Sunday, November 15, 2015

Shakespeare's Tragedies

Rebecca promised me an evening at the TV -- one where we watched  Troiless and Cressida.

Not know this tragedy at all, I read the plot summary which was too dense for me.

Ouch -- the poster for the play offers us
Brutality of the Highest Order
I took up a pen and paper and began to map out the characters: who lived in Troy and who were the Greeks, who was married to whom and who wanted to be married to whom and soon would be or wouldn't be, and how the families were related from grandparents through to uncles and neices and nephews.

A lot of work.

I sat down in front of the TV in the evening with my blankets and my drink and she started the film.

... and the play begins to wind down ...
There it was before me -- a presentation from the Globe Theatre:  Titus Andronicus.


"Whoops," she said.  "I must have given you the wrong name of the film."

That was not the best start to my evening.  And things just went down hill after that!

This was the bloodiest of the Shakespearian shows I have ever seen.  When it came time for the intermission, I was praying that it was over ... but no!  Another whole act.

"This is Quentin Tarantino-esque," she said.  "I wonder if that director got his ideas from Shakespeare."

I was silently counting my blessings -- the biggest one being that we hadn't asked the kids to watch this with us.

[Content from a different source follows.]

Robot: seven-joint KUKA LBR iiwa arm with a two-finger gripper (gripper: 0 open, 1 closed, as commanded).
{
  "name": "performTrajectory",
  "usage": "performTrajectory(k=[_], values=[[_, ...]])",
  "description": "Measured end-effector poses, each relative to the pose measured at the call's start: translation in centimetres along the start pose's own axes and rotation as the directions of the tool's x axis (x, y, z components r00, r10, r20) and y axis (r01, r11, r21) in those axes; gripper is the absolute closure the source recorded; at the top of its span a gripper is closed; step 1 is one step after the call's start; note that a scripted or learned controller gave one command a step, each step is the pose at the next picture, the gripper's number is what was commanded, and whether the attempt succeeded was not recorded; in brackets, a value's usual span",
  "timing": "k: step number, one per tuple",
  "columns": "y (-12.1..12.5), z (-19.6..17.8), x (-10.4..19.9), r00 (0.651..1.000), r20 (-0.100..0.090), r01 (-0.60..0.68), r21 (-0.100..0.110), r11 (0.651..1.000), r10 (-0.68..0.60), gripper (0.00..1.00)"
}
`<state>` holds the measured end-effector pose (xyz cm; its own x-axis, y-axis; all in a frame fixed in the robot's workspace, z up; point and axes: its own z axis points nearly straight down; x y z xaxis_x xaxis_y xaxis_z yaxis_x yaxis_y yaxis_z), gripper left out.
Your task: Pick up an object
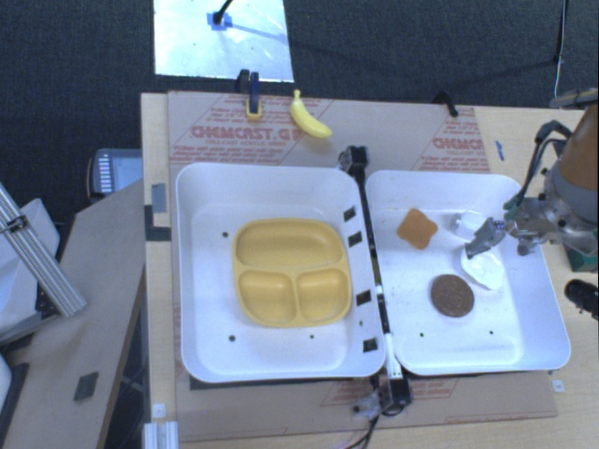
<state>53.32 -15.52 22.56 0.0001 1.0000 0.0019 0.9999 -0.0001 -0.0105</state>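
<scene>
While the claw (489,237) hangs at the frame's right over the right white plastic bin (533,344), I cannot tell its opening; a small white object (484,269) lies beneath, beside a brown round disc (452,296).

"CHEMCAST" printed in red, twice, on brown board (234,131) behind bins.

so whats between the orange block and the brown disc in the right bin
Nothing. In the camera view, bare white floor of the right bin separates the orange block from the brown disc; the end effector sits off to the side.
</scene>
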Motion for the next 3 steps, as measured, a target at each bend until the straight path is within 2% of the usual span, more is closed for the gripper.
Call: performTrajectory(k=[1,2,3], values=[[0.3,-0.6,0.0,1.0,0.002,0.003,-0.012,1.0,-0.003,0.0],[1.0,3.8,0.3,1.0,0.002,0.002,-0.009,1.0,-0.002,0.0],[0.7,9.9,0.7,1.0,0.001,0.002,-0.007,1.0,-0.002,0.0]])
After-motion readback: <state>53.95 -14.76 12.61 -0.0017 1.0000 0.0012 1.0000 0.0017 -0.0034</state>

.... Goth prisoners entering Rome ...
If your life is looking really bad, do watch this film to know things could get worse.  The play traced out bad parenting, hooliganism, rape, murder, treachery, racism, mutilation, infidelity, lies, counter-lies, and just bad manners (ie it is not right to serve a guest their own child for supper).

Yes,  Troiless and Cressida would have been a better evening.